Would you please copy all of the data exactly, skipping the images?
_ _ _ _ _ _ _
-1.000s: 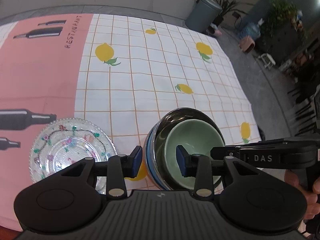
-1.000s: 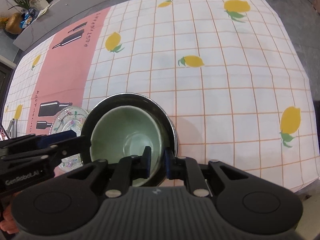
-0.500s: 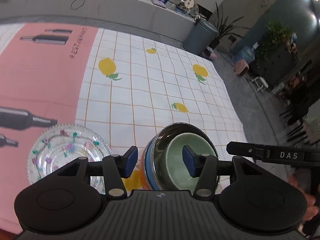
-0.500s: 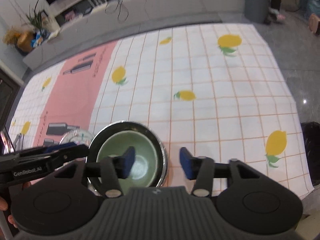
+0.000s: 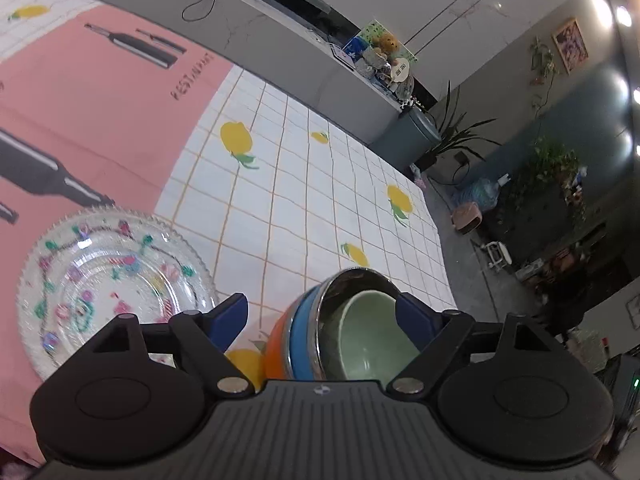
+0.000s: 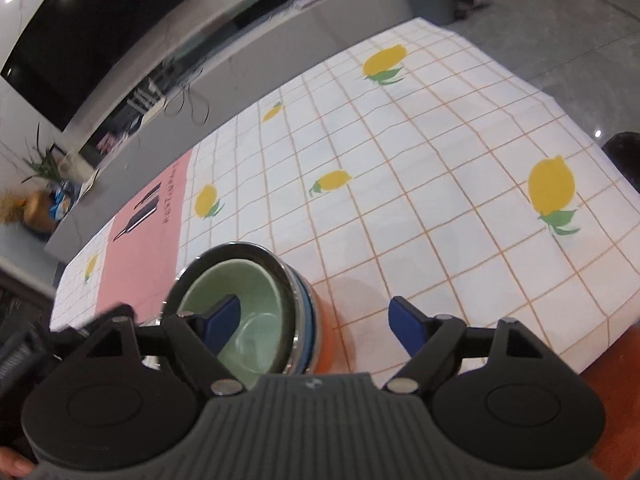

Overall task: Organize plates and bowls
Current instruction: 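Grasp the rim of the stacked bowls with both grippers, then lift the bowl stack with both grippers and tilt it sideways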

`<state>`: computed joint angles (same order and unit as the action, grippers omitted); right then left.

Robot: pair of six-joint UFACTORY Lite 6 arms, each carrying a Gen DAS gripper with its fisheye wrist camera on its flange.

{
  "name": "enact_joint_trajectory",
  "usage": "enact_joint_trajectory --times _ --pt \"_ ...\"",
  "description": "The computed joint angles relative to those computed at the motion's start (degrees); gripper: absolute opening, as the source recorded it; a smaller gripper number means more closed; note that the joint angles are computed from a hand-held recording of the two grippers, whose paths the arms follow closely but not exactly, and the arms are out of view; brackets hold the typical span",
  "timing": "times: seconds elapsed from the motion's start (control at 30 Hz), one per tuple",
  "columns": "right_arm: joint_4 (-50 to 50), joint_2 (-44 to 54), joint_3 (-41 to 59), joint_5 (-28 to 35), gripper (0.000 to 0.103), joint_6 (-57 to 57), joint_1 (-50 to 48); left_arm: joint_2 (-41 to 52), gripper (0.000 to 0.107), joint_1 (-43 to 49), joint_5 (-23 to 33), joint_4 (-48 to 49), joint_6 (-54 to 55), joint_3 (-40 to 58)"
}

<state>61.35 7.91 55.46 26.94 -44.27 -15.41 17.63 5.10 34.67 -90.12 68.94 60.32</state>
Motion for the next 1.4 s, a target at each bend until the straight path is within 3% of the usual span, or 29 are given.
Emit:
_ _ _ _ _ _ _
ANSWER AREA ::
-1.000s: 
-1.000s: 
-0.500s: 
-0.500s: 
+0.000s: 
+0.000s: 

Overall task: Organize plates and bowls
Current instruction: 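Grasp the rim of the stacked bowls with both grippers, then lift the bowl stack with both grippers and tilt it sideways
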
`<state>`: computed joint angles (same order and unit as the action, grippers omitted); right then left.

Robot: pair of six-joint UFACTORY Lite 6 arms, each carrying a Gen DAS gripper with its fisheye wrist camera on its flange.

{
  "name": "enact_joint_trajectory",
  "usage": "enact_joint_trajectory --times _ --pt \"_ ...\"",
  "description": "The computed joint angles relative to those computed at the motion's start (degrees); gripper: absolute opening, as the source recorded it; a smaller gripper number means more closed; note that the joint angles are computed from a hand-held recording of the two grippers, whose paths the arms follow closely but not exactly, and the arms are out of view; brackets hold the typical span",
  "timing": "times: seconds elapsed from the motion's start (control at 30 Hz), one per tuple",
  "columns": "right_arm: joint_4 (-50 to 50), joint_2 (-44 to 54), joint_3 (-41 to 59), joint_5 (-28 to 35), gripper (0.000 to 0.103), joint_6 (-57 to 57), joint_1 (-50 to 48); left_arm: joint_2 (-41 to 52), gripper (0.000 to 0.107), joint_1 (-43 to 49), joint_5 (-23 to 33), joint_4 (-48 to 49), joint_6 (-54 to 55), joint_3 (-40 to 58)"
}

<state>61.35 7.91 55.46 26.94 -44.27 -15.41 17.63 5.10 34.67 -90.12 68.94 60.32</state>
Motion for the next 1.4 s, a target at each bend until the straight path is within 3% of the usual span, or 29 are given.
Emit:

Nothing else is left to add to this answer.